Correspondence from Mr Edward Vaizey MP,
Minister for Digital Economy (BIG0089)
Big data dilemma inquiry: criminal penalties
As you will be aware, there have been massive advances in digital technology since the DPA came into force nearly 20 years ago. The original intention of section 55 was to address the problem of third parties obtaining personal data by deception and most prosecutions under this provision have dealt with these types of offences. It is unlikely that it was intended for the purposes of dealing with the de-anonymisation, which was not thought to be a major issue at the time. The Government recognises that the sanctions available for the misuse of data must, where possible, keep pace with the advances in technology and that there are appropriate safeguards and deterrents to meet the challenges presented by the increased use of big data. Other measures, such as transparency of processing, raising the public’s awareness of how their personal data may be used, and the adoption of robust measures by organisations to mitigate the risks of re-identification, are also important.
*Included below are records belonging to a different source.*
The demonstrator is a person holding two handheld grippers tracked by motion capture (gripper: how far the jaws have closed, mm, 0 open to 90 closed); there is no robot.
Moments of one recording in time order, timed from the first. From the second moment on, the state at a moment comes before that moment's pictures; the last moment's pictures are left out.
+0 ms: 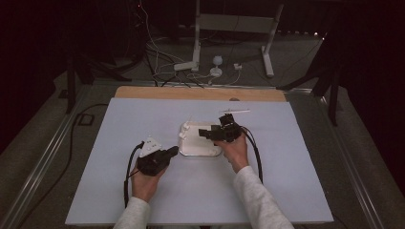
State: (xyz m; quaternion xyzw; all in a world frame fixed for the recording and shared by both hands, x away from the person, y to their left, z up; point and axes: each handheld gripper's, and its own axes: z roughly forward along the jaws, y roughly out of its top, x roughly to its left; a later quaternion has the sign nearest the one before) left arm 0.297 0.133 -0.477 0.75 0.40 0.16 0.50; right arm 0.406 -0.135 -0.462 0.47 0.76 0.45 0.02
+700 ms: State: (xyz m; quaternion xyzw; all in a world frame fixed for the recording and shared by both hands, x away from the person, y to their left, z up) left arm 0.296 0.132 -0.477 0.75 0.40 0.16 0.50; right arm 0.384 -0.115 -0.438 0.40 0.76 0.51 -0.05
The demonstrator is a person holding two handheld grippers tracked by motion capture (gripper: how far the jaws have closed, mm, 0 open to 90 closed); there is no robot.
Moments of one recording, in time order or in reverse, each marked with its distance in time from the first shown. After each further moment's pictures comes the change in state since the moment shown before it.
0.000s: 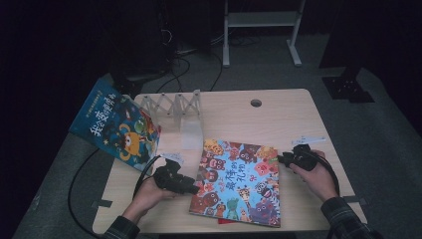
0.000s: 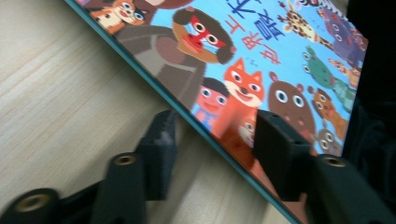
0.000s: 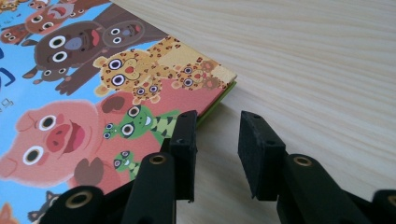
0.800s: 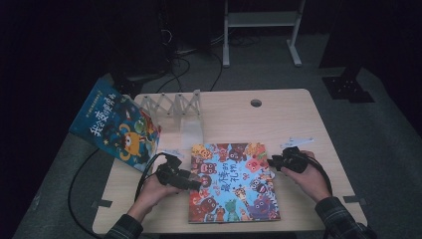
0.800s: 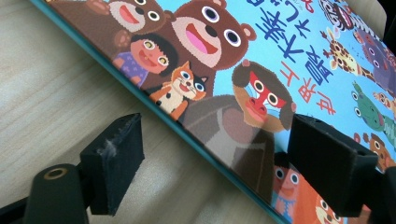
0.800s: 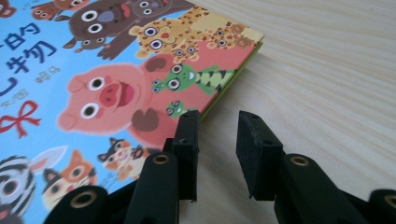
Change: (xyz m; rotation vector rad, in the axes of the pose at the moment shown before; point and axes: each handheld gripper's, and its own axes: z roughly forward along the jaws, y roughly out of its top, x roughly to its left) left arm 0.015 0.004 0.010 -0.033 0.064 -0.101; right arm 0.028 0.007 0.007 0.026 0.079 -0.092
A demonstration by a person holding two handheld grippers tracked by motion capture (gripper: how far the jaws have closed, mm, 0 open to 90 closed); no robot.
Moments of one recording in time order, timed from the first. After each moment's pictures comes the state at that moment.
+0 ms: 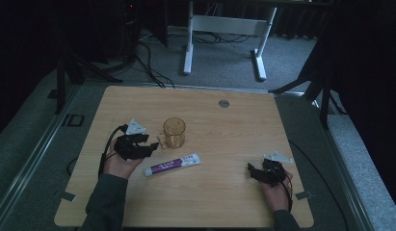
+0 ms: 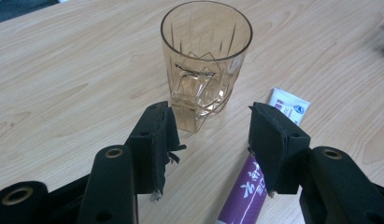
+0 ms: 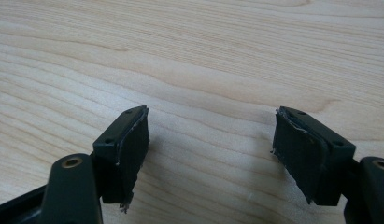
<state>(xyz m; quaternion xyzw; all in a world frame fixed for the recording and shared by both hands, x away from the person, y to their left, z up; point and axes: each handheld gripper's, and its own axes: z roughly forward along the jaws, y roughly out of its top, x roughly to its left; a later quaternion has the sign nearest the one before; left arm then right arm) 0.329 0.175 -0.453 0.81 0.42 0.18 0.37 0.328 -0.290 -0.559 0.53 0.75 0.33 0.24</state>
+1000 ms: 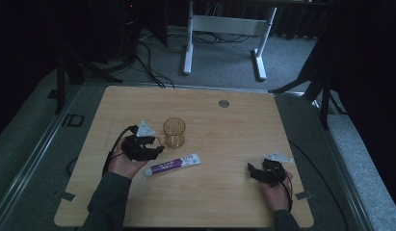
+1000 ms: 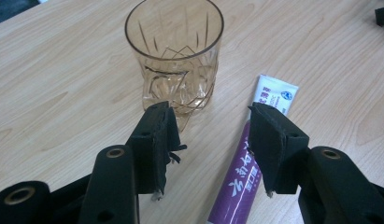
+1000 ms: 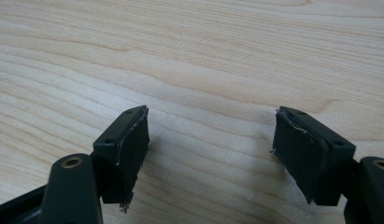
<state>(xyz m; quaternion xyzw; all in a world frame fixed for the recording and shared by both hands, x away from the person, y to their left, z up) 0.331 0.156 -0.452 0.85 0.37 0.17 0.34 0.328 -0.290 -0.559 0.53 0.75 0.33 0.24</state>
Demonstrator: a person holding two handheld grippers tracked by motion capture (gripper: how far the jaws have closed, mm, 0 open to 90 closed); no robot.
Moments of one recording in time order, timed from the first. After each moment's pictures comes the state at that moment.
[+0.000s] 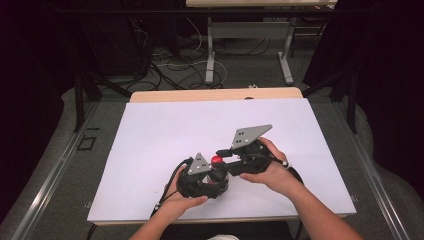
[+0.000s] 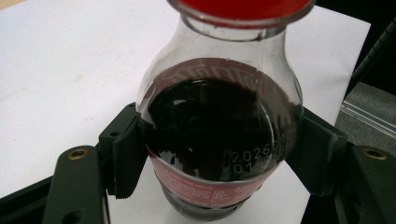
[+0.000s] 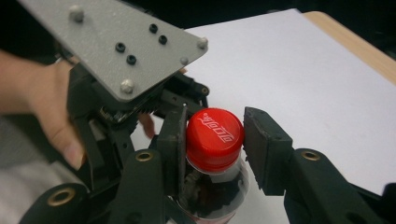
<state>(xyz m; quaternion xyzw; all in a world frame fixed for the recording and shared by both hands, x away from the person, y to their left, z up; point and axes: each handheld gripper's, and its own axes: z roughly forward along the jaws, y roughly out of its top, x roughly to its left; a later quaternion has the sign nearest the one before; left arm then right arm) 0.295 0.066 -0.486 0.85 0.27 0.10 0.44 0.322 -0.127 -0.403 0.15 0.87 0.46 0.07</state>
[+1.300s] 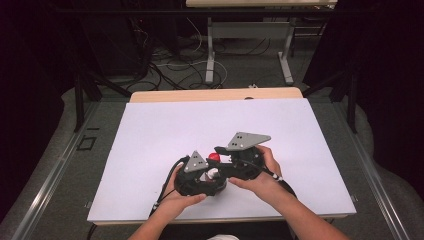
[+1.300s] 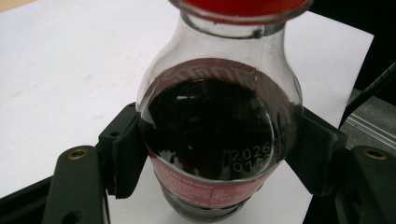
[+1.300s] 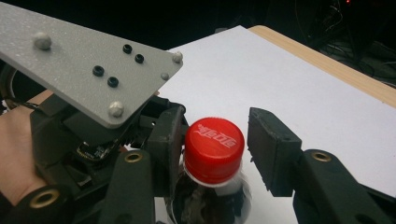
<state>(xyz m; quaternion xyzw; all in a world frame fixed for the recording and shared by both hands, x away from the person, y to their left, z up) 0.297 0.071 -0.484 0.84 0.29 0.11 0.45 0.301 -0.107 -0.411 0.26 0.82 0.49 0.15</state>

The Information Commissioner’s Office provides advice and guidance to organisations on the issue of anonymisation, including in their code of practice, ‘Anonymisation: managing data protection risk’.
The forthcoming General Data Protection Regulation (GDPR) will give us an opportunity to stress test the existing sanctions available in relation to the misuse of personal data to make sure they are fit for purpose for the digital age. In particular, we will review current penalties for data protection breaches and aim for sanctions that act as effective deterrents against the misuse of personal data in all contexts.